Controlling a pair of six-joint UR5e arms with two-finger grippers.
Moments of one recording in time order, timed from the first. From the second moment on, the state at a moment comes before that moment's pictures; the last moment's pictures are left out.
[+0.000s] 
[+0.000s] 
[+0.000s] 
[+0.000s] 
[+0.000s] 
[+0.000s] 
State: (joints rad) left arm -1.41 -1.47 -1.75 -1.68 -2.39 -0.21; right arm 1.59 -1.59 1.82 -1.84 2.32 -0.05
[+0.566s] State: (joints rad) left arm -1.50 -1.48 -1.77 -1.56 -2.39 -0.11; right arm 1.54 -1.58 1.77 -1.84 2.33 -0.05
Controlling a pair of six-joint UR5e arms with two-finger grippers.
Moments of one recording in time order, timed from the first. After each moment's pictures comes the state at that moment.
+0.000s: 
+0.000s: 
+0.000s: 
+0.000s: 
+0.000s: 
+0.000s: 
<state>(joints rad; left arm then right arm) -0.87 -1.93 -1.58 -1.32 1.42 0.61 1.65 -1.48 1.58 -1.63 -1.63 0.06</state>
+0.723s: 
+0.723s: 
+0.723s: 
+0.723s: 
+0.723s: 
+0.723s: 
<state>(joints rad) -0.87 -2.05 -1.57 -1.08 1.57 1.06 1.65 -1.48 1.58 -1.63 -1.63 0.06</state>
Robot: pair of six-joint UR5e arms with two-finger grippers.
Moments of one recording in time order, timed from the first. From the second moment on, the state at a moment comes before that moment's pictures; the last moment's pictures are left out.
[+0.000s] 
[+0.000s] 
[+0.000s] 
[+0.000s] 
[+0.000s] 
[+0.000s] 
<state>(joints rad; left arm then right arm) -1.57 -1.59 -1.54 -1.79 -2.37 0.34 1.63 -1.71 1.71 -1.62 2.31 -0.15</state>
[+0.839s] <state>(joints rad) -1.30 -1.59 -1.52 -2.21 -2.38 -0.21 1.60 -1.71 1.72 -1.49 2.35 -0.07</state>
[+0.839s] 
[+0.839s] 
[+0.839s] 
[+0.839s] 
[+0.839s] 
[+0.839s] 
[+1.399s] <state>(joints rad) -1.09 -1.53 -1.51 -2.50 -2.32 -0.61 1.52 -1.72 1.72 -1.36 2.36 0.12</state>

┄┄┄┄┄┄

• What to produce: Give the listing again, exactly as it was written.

• Answer to this task:
Controlling a pair of six-joint UR5e arms with two-finger grippers.
Moments of one recording in time order, timed from the first. From the second moment on, the state at a moment comes before that moment's pictures; the last moment's pictures are left out.
[+0.000s] 
[+0.000s] 
[+0.000s] 
[+0.000s] 
[+0.000s] 
[+0.000s] 
State: (joints rad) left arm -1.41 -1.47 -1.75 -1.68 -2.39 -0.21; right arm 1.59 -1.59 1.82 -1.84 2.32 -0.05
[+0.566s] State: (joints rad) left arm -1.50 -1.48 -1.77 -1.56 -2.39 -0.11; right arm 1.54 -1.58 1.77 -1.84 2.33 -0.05
Controlling a pair of six-joint UR5e arms with two-finger grippers.
Moments of one recording in time order, timed from the first. After each moment's pictures comes the state at that moment.
+0.000s: 
+0.000s: 
+0.000s: 
+0.000s: 
+0.000s: 
+0.000s: 
<state>(joints rad; left arm then right arm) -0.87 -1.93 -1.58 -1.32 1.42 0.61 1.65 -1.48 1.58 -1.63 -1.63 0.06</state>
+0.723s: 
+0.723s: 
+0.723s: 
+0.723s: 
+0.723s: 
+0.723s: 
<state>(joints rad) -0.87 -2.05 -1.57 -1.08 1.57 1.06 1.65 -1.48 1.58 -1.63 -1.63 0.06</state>
Robot: pair of six-joint UR5e arms with two-finger grippers.
Moments of one recording in time order, timed from the first. From the second moment on, the state at a moment comes before that moment's pictures; the last moment's pictures are left out.
[+0.000s] 
[+0.000s] 
[+0.000s] 
[+0.000s] 
[+0.000s] 
[+0.000s] 
<state>(joints rad; left arm then right arm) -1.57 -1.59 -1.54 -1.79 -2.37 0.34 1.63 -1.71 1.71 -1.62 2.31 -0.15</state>
[+0.839s] <state>(joints rad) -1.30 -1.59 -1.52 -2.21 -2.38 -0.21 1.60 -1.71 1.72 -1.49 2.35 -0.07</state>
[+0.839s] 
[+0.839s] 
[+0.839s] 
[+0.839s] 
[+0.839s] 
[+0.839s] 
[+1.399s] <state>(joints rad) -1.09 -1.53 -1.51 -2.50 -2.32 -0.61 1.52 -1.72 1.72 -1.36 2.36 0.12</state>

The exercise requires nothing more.